In Afrika war Mugabe nicht nur der Böse, sondern auch der einst Gute – ein Chief, ein alter Mann, den man respektiert.
Kein Wunder, war die Aufregung riesig als es im November 2017 zum Aufstand gegen Mugabe kam. Die Tage in Harare bis zu seinem Rücktritt werde ich nie vergessen. Noch nie fühlte ich mich so frei: keine Polizei, kein Geheimdienst und keine flüsternden Menschen. Nicht einmal die Soldaten und die Panzer machten Angst – es war pure Euphorie.
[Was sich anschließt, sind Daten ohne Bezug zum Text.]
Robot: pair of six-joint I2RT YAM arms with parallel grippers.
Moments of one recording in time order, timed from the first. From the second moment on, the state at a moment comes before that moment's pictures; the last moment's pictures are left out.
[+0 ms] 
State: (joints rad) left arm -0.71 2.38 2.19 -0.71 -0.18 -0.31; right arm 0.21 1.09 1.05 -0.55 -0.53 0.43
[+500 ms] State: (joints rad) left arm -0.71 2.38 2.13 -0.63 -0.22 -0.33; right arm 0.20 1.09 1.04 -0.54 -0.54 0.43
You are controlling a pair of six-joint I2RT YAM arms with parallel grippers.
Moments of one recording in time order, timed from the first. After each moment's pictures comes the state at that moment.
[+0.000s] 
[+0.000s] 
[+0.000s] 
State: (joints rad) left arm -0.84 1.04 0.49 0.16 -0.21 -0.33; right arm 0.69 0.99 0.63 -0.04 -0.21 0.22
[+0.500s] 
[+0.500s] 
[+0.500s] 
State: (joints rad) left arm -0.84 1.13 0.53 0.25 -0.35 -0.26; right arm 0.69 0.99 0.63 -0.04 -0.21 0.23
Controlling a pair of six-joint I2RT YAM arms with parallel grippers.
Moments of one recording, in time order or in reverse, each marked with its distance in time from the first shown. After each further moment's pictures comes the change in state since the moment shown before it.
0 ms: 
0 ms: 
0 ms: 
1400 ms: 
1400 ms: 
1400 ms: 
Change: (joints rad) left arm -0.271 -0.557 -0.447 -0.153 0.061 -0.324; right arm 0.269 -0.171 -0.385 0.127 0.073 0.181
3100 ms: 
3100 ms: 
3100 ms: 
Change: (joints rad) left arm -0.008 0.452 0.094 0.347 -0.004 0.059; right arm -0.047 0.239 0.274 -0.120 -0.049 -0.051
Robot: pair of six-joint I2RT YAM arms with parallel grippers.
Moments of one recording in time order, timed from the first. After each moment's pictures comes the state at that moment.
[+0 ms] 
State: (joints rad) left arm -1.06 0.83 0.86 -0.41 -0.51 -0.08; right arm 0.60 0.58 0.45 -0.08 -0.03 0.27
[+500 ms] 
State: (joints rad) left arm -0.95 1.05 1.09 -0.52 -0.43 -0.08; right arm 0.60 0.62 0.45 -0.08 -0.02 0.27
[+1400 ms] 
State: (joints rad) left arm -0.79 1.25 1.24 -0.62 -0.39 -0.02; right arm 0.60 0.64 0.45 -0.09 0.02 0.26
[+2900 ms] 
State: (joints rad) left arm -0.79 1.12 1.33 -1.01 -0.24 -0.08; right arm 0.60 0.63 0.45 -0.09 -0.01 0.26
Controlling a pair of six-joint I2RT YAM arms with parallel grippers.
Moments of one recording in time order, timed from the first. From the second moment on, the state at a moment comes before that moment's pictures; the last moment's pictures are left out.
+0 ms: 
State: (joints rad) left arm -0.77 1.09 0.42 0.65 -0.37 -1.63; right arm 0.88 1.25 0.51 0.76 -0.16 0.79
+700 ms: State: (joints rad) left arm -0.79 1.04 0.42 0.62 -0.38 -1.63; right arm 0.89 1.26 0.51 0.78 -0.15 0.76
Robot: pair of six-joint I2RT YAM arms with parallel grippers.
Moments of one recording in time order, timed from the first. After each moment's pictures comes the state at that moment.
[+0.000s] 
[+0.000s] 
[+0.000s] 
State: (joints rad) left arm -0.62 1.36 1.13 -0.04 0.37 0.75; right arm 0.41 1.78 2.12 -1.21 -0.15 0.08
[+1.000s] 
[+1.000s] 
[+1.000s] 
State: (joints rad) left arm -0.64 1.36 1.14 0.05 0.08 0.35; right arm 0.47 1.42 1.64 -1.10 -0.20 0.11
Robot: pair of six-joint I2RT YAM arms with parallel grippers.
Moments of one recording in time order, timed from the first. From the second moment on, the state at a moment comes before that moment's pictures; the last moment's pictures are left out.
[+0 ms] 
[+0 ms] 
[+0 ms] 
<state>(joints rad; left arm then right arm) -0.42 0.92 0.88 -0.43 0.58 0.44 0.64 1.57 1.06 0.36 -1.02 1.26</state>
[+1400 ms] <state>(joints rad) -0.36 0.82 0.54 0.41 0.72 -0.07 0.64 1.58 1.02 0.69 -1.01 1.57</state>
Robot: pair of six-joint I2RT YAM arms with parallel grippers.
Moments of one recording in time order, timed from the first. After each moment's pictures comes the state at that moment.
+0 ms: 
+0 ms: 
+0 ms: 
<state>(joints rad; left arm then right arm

Seither kehrte ich mehrmals nach Simbabwe zurück. Wenn wir an der Villa vorbeifuhren, wo Mugabe mit einer Frau nach seinem Abgang wohnte, unterhielten wir uns höchstens über Grace Mugabes Kaufwut. Doch ansonsten war es bereits die Post-Mugabe-Realität, die beschäftigte.
Die Hyperinflation ist zurück, es gibt tagelang weder Wasser noch Elektrizität, und wer gegen die Regierung protestiert, wird genau so unterdrückt wie es zu Zeiten Mugabes der Fall war.
Solange seine Kampf- und Sinnesgenossen an der Macht sind, wird Mugabe auch über seinen Tod hinaus seinen Schatten über das Land werfen.»